# GT 5000 steering



## mkinsey7 (Jun 13, 2011)

I have my GT 5000 in the garage apart, trying to see if I can do anything with the poor steering radius. Any ideas would be much welcomed.


----------



## dangeroustoys56 (Jul 26, 2010)

Most times poor steering is due to rust on the spindles (where it goes thru the front axle) - depends if theres zerk fittings on them if theyre greased enough- sometimes rust does form in the bushing areas and hinders steering.

Id pull the spindles, clean and grease them up, another thing is make sure the front tires have plenty of air, low front tire pressure will also affect the steering.
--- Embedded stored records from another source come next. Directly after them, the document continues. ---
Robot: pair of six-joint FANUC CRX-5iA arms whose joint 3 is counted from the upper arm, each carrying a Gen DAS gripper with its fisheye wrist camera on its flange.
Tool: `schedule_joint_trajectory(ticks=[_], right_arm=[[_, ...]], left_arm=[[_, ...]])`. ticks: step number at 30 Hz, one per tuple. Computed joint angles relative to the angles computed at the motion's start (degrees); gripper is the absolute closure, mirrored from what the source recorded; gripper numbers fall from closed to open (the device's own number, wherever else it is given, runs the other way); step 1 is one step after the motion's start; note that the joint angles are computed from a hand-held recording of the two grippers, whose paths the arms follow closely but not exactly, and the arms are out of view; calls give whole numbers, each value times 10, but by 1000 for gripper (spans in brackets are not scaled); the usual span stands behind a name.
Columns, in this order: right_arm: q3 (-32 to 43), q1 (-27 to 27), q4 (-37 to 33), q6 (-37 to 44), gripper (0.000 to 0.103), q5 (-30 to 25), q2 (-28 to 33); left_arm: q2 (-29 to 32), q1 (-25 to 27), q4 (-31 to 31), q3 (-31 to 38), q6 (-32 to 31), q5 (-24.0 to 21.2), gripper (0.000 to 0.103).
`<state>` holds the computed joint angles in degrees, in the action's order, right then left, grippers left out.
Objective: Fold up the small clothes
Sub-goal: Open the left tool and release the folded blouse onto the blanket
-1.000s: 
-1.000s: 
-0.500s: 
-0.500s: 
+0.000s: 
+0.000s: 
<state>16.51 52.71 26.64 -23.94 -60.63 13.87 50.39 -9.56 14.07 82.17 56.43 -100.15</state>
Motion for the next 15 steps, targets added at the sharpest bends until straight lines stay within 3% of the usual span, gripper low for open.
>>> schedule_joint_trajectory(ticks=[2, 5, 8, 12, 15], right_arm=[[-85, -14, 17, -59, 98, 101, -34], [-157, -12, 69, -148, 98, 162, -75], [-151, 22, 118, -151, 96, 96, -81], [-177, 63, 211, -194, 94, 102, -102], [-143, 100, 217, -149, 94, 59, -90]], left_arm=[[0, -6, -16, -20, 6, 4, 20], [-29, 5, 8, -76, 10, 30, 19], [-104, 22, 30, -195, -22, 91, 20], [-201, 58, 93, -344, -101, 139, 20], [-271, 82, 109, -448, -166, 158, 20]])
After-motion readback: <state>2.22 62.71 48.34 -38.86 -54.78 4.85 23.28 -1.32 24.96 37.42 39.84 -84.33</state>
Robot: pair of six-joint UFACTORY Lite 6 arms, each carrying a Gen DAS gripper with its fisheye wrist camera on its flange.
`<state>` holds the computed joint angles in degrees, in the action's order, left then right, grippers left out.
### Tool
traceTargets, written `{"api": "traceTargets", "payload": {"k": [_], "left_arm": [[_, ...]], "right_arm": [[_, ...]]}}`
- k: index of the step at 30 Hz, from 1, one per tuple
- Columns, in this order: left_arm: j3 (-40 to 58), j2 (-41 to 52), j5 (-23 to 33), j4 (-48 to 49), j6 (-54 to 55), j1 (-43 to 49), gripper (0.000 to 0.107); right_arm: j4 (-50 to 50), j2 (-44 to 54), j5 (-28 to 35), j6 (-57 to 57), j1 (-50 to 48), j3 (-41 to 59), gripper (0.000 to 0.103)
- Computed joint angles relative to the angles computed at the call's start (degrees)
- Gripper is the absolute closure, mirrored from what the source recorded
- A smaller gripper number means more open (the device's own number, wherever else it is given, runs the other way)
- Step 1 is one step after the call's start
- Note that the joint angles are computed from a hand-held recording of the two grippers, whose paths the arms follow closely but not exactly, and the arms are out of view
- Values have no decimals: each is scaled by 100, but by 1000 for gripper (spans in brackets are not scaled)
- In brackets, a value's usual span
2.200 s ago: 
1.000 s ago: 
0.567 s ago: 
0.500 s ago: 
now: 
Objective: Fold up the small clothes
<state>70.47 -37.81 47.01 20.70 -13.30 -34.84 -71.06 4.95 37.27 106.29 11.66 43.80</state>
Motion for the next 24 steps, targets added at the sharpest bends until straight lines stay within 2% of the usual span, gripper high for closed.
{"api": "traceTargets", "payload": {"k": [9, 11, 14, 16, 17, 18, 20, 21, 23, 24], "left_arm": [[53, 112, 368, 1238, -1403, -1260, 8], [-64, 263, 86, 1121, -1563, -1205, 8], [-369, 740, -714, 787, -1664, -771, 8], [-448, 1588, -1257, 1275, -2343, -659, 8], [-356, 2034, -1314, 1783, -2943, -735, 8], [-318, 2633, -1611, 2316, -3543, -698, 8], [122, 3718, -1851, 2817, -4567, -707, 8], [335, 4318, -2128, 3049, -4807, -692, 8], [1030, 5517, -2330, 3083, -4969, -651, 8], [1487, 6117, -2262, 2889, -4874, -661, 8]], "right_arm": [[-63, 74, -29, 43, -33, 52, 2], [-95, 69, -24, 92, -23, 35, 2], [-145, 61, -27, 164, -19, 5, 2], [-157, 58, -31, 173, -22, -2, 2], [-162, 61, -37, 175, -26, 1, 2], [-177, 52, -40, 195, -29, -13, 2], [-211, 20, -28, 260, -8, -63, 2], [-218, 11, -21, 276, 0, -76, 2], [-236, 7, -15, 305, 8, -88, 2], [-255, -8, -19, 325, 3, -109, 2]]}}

Most times the poor steering aspects are engineered in at the factory - i have a 84 dynamark that has the steering radius of a semi truck - tight turns arent an option.


----------



## mkinsey7 (Jun 13, 2011)

Hi. yep, the tractor rolls fine but just like you say, turns like a semi. I am so disappointed since my simplicity would turn on a dime and give me change back. I was hoping that maybe a steering from some other tractor or whatever would be an alternative. Guess I will just have to engineer something myself, but thx for the input.


----------



## ftorleans1 (Jul 12, 2009)

Hello, Sorry to say, not much can be done. Most of the time, it's the bad geometry of the linkage. Yes, most all the older tractors from the eighties and back, will out turn most of the newer ones. I know the same drag... Pretty bad when you have to negotiate when to yank the wheel from one direction to the other in hopes of covering the area which keeps being missed...
Best Rgards,
Cedar Mill Bumper and Hitch


----------